*** Opening Stored data ***

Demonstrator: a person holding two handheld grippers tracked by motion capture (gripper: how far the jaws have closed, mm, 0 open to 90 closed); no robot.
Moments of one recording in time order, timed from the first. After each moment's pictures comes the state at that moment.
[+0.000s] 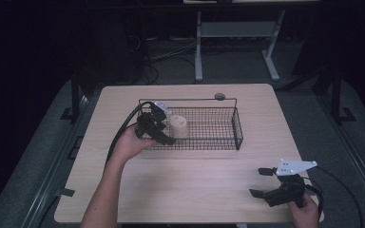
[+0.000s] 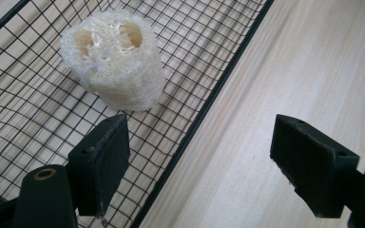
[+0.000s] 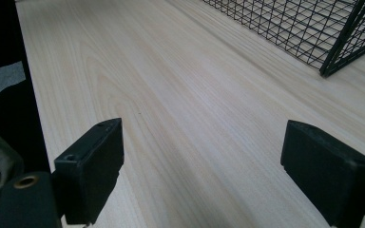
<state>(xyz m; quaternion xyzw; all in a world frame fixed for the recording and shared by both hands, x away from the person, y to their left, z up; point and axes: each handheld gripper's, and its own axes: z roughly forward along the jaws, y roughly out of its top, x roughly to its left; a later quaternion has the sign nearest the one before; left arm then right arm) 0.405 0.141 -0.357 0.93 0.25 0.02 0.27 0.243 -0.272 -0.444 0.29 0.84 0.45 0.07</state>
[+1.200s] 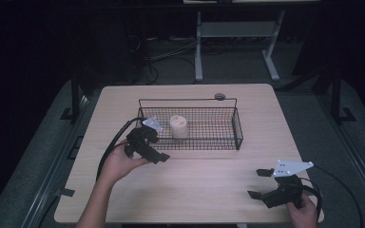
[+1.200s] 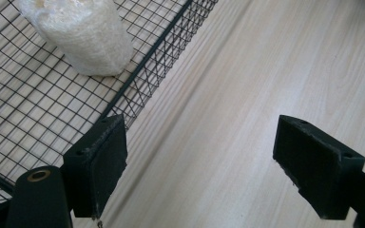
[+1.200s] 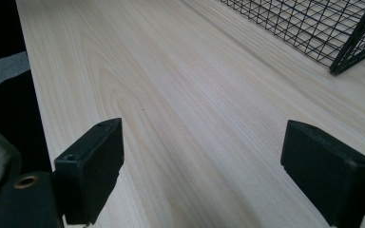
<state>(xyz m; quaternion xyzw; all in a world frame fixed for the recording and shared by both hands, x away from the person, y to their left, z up) 0.348 0.164 -0.360 0.93 0.24 0.04 0.28 0.242 -0.266 -0.446 0.29 0.85 0.44 0.07</state>
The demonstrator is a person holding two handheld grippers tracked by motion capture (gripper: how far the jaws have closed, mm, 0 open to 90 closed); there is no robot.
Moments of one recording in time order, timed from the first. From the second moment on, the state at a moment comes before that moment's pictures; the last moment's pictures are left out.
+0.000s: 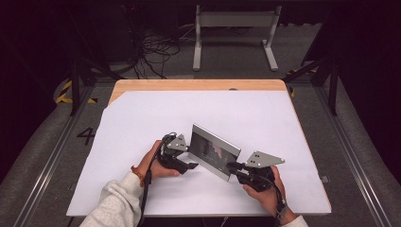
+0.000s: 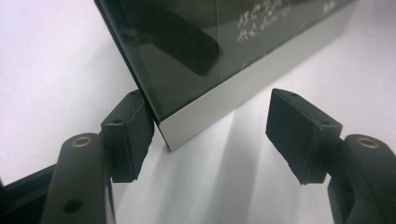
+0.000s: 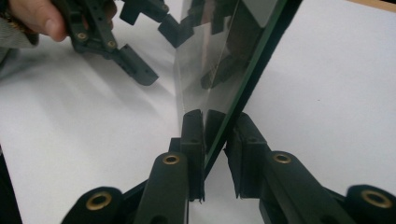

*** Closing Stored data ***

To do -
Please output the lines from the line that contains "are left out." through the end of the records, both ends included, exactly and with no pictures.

Your solution -
Moments of one recording in time order, timed from the first. From the second moment on, the state at a moment comes before that moment's pictures; the last moment's pictures are left out.
+0.000s: 
+0.000s: 
+0.000s: 

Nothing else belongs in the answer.